Information common to all MRIQC runs is factored out into a common namespace that is given by the DataLad dataset ID of a super-dataset comprising all MRIQC output datasets (here: 071cc3df-cc31-11f0-be2c-dc97ba1c2528).
The value inm7/projects/mriqc-openneuro-2025 is an identifier of the activity that describes the effort or project that led to or involved the MRIQC runs. This activity record is supposed to capture all information that is common to the respective MRIQC executions, such as software versions, execution environments, and responsible persons. This identifier is also placed into the common namespace. Its complete form is datalad:071cc3df-cc31-11f0-be2c-dc97ba1c2528/inm7/projects/mriqc-openneuro-2025.
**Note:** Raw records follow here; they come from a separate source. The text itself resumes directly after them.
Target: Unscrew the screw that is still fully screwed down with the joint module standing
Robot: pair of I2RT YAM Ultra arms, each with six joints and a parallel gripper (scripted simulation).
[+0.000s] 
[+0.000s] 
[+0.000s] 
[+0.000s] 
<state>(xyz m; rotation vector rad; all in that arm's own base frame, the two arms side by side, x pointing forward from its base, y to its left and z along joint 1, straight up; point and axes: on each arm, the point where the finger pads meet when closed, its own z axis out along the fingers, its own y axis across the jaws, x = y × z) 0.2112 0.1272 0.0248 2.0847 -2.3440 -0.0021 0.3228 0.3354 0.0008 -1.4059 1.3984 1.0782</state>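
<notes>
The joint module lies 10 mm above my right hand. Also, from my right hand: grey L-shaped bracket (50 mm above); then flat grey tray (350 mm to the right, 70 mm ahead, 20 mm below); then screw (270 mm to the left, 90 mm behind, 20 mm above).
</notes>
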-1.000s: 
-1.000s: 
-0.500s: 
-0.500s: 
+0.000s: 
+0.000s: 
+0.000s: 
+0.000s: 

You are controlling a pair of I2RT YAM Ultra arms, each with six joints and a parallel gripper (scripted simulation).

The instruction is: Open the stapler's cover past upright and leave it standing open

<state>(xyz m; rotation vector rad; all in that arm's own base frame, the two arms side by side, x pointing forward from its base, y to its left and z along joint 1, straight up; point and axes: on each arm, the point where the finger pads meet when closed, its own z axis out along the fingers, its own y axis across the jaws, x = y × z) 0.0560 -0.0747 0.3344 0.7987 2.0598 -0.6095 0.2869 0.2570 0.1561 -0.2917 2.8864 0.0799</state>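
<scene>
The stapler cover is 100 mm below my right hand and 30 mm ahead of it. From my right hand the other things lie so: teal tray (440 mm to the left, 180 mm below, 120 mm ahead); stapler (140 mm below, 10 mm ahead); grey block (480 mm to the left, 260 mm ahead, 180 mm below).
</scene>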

The composition of this PID also exemplifies that of other PIDs in the generated output. datalad:071cc3df-cc31-11f0-be2c-dc97ba1c2528 is a DataLad dataset identifier (here the identifier of a super-dataset that comprises all MRIQC output datasets). inm7 is a(n ad-hoc) namespace label (here an organization label). projects/mriqc-openneuro-2025 is an internal identifier for the MRIQC execution activity. Using the DataLad dataset ID, a globally unique identifier, as an anchor ensures a globally unique identifier, even though only local coordination is required to achieve this.